My father worked briefly in the coal mines and nearly died in a methane explosion. He did die twenty years later from emphysema. His brother, William died from a gangrened leg stemming from a mine collapse. I’m named after William, my father’s brother. Life for the many coming before us was often brutal, and I have sympathy for all those who’ve suffered. But my family never knew slavery.
I thought I was daring–in reaching toward a life in architecture–that my family was daring given the simple poverty we’d come from. But I knew instinctively not to reach higher, to more than fantasize about the life of a writer. Too far a stretch for one who liked keeping a roof over my head. Toni Morrison didn’t let that deter her, though I imagine she struggled. She held a number of academic positions, suggesting more than having a famous name–just perhaps a need to earn a steady income?

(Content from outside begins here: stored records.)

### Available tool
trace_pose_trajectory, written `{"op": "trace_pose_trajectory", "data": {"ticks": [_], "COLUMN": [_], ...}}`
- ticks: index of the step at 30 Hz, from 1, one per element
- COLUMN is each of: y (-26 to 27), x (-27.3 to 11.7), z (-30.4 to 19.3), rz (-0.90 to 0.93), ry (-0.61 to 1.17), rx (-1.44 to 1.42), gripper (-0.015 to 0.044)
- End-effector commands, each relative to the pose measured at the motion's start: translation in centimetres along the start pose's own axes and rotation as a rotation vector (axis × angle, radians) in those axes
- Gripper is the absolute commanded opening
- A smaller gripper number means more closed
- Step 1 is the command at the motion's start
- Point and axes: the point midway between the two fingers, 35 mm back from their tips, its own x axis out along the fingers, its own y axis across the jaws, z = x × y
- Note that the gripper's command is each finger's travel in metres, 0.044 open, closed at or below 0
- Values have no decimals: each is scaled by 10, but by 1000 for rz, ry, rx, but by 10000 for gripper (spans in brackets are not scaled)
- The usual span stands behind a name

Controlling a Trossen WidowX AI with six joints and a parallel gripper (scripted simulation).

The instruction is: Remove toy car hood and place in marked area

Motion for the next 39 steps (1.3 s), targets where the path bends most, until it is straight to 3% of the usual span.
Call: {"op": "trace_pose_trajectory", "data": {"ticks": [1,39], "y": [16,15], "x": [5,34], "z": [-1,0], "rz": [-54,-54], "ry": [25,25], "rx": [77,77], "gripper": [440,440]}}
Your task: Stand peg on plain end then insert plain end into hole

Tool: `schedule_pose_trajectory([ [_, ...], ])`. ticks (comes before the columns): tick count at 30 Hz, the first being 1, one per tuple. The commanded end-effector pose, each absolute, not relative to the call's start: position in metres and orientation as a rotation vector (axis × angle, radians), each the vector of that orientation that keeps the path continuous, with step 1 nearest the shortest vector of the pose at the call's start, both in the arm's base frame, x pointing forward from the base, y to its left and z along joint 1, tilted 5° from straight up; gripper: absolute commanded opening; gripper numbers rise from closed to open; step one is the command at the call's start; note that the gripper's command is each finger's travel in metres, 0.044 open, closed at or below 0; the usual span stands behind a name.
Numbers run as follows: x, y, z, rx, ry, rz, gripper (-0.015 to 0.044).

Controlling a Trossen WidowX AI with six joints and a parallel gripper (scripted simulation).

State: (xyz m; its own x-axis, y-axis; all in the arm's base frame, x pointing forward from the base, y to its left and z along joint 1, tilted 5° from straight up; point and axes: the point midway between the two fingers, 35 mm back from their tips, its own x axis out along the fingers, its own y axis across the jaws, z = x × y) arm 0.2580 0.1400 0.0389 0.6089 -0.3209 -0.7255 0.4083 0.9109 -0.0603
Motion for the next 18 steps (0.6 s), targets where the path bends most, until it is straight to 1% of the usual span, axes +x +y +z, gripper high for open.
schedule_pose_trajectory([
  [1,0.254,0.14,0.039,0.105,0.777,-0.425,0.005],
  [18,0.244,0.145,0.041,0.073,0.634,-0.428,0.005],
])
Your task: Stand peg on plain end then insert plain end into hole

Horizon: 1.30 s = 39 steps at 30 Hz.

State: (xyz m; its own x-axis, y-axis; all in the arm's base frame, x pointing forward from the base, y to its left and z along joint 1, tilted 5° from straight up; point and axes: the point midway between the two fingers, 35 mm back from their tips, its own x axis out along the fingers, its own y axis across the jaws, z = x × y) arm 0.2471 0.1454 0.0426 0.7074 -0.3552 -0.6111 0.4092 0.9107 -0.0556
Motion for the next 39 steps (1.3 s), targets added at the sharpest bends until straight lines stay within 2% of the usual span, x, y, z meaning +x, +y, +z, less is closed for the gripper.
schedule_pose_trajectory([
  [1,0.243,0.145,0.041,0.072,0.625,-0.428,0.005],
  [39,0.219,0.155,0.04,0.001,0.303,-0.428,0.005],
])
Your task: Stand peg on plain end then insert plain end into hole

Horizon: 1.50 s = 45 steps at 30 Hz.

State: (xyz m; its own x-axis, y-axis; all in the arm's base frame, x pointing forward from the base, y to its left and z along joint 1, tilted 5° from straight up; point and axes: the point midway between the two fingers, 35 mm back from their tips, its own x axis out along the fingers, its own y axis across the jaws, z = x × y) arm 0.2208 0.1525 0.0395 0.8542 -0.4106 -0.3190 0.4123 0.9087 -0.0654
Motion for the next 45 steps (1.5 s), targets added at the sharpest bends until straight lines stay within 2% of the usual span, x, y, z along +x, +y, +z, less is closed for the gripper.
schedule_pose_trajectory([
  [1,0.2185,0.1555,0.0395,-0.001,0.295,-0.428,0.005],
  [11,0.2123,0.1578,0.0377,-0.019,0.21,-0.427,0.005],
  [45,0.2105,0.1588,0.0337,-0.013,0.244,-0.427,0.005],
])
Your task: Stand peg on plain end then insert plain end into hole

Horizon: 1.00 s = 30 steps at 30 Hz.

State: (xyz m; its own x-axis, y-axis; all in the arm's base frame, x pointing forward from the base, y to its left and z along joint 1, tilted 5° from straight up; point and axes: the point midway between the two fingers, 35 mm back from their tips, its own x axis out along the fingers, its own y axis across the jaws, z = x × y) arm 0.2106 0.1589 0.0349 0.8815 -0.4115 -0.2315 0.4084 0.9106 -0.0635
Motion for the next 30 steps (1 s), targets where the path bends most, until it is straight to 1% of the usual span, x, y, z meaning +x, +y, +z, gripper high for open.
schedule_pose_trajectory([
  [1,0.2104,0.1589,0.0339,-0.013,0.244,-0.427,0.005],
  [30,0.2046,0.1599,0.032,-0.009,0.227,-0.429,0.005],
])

I don’t regret pursuing the best architecture I could design nor the years laboring at it. I do wish I’d not started this late to become a full time writer, mainly because it takes so damn long to become a good one.
Stemming from editing Kill Devil Come the Storm, I’ve been thinking quite a bit about good and evil in my own fiction. I’ve come to realize there’s a great deal about the subject in this novel; some parts are very in-your-face, black and white, and others more subtly drawn–back to that initial observation about judgmental writing–not in a negative context but the word’s original meaning. I was recently challenged to produce a single sentence description of the book’s theme: Contingency, not fate, constitutes most of a life; Justice will prevail, though in blood, and the protagonists pays with a piece of his soul.
Close to the end of her lecture, Morrison reclaims goodness: “Allowing goodness its own speech does not annihilate evil, but it does allow me to signify my own understanding of goodness: the acquisition of self-knowledge. A satisfactory or good ending for me is when the protagonist learns something vital and morally insightful that she or he did not know at the beginning.”
Toni Morrison died August 5 of this year at the age of eighty-eight. Rest in peace now, lady; you did good work.
[1] From Toni Morrison’s 2012 lecture, published as a postmortem essay in the NY Times Book Review, Sept 2019
[2] Oct 3 2006 NY Times article.
[3] Involving the exercise of judgement; inclined to make moral judgements. From the Oxford English Dictionary.